[Opening Available data section]

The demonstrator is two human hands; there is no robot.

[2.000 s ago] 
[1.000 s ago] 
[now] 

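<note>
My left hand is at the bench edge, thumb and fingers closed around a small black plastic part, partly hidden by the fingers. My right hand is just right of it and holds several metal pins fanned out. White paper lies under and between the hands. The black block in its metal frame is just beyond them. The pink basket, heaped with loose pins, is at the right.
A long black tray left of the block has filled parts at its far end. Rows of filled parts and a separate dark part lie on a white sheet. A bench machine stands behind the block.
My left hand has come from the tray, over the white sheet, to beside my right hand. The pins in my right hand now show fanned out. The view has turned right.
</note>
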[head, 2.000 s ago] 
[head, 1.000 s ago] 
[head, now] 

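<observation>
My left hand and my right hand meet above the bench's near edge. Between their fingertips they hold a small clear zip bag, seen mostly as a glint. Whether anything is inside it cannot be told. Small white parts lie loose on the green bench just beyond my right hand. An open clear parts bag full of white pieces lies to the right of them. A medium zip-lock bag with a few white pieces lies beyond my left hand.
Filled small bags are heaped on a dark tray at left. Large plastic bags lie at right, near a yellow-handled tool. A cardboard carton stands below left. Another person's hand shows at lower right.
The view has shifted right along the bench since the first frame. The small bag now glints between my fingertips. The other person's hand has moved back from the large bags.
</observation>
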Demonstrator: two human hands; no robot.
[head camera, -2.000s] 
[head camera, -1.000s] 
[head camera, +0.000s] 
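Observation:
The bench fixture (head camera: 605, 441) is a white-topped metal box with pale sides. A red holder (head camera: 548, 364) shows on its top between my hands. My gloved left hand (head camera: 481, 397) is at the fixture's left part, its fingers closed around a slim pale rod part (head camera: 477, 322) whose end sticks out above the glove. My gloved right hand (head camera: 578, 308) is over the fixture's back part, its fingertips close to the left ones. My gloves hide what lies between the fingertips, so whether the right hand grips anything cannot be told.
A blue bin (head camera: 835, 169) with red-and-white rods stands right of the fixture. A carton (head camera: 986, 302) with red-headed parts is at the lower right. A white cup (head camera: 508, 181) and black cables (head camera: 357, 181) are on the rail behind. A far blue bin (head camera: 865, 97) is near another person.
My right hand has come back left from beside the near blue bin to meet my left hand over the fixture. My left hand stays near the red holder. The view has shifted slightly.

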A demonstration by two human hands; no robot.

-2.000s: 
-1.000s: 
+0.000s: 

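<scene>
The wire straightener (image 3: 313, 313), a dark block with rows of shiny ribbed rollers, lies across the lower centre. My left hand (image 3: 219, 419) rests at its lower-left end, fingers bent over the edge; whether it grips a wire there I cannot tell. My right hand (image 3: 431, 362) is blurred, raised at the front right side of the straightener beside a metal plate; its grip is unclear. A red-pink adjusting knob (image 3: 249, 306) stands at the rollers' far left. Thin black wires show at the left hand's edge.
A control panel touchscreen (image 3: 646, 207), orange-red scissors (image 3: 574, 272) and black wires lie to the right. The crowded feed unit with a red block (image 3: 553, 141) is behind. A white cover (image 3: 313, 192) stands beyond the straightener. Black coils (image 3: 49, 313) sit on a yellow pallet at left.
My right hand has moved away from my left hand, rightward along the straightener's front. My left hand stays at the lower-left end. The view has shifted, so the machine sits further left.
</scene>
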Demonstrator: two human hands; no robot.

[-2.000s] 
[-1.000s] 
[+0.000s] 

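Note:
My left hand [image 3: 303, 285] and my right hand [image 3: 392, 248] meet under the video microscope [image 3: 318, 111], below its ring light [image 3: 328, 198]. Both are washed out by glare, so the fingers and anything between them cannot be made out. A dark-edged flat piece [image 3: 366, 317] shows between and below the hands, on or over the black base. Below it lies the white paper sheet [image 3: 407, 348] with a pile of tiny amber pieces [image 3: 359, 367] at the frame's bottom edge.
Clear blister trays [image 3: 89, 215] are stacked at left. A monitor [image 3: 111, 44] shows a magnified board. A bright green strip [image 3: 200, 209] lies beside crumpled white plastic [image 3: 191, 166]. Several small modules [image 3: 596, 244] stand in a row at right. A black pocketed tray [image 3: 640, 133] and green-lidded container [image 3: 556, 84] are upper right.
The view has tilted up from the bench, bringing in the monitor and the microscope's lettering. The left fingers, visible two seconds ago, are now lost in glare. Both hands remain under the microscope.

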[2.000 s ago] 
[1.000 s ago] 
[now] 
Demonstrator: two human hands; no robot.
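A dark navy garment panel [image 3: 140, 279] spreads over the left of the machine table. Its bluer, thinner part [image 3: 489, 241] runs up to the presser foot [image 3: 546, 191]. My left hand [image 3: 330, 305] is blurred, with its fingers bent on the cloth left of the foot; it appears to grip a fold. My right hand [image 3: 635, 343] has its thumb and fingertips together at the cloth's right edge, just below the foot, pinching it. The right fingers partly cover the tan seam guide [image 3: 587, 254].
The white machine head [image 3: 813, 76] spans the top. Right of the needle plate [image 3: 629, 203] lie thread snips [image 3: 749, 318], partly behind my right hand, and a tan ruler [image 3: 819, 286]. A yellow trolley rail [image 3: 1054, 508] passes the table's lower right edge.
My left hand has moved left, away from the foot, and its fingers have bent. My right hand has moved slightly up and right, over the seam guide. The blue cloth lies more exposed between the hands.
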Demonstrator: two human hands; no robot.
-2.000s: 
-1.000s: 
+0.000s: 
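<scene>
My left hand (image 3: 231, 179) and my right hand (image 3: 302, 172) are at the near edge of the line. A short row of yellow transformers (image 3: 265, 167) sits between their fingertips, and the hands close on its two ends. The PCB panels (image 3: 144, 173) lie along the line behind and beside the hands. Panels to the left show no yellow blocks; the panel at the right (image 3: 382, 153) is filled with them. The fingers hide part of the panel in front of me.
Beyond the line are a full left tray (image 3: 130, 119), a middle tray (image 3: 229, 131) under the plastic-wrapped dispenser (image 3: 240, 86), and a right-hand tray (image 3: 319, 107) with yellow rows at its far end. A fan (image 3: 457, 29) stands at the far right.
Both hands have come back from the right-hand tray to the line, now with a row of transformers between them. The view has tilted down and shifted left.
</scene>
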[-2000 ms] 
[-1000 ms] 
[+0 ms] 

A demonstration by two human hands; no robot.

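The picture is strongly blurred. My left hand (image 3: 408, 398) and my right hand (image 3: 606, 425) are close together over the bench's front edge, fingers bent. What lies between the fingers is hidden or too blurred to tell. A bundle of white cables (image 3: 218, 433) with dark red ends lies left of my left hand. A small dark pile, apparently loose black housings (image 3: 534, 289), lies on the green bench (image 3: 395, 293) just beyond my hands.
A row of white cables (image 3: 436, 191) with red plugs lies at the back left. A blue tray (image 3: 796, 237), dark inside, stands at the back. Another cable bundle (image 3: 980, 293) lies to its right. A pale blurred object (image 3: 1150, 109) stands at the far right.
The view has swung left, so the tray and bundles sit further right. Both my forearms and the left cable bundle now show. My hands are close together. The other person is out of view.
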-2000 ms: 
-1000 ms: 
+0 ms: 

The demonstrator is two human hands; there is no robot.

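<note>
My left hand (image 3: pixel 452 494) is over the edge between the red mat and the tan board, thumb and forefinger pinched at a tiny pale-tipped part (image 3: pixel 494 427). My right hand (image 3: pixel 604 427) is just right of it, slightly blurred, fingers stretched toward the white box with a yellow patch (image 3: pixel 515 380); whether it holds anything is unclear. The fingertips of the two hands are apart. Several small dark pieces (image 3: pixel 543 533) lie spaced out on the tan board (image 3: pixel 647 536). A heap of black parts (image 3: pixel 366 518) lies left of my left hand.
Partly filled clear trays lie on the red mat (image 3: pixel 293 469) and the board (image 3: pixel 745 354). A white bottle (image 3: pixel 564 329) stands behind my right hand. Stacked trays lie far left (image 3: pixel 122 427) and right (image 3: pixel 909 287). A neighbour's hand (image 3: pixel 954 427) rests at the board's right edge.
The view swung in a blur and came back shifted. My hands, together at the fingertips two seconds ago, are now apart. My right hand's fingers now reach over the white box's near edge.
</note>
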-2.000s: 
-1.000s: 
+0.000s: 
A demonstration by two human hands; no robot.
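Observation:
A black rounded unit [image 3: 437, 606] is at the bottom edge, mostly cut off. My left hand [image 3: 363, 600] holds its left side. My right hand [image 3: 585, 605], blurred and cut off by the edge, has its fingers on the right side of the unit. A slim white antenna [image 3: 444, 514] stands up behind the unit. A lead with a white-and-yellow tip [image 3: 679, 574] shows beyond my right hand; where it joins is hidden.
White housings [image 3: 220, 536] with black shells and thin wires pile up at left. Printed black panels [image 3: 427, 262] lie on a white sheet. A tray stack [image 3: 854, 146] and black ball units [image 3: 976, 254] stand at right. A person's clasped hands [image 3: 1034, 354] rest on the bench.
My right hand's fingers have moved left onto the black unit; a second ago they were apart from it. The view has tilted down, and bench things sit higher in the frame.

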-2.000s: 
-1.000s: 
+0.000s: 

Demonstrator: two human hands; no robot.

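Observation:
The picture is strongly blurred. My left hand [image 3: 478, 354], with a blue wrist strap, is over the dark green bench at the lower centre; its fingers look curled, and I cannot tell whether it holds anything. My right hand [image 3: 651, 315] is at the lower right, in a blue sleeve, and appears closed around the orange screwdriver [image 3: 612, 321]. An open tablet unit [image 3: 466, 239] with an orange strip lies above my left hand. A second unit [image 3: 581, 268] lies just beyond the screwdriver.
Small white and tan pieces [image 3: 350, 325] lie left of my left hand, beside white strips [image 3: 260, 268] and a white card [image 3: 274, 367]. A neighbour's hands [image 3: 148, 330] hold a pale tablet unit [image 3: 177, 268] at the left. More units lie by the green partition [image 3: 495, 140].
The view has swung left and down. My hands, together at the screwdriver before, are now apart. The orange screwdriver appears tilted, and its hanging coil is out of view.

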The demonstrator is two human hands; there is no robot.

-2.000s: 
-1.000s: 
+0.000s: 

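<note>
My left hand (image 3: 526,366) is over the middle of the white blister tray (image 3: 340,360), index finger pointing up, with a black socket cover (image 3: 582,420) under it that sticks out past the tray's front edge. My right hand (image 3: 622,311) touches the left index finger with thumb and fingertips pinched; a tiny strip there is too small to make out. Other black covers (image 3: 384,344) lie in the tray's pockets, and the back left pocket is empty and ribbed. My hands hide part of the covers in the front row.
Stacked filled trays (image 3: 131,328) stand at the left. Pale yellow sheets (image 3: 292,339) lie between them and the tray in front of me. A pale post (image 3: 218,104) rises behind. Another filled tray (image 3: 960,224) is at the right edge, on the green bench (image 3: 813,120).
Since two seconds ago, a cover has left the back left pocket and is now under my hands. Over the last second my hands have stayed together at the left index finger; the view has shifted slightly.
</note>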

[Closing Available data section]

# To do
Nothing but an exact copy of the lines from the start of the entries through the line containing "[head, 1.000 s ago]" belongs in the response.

# Result below
The demonstrator is two human hands; there is no robot.

[2.000 s ago] 
[1.000 s ago] 
[now] 

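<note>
My left hand is at the bench edge, thumb and fingers closed around a small black plastic part, partly hidden by the fingers. My right hand is just right of it and holds several metal pins fanned out. White paper lies under and between the hands. The black block in its metal frame is just beyond them. The pink basket, heaped with loose pins, is at the right.
A long black tray left of the block has filled parts at its far end. Rows of filled parts and a separate dark part lie on a white sheet. A bench machine stands behind the block.
My left hand has come from the tray, over the white sheet, to beside my right hand. The pins in my right hand now show fanned out. The view has turned right.
</note>
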[head, 2.000 s ago] 
[head, 1.000 s ago] 

This answer has been given in full.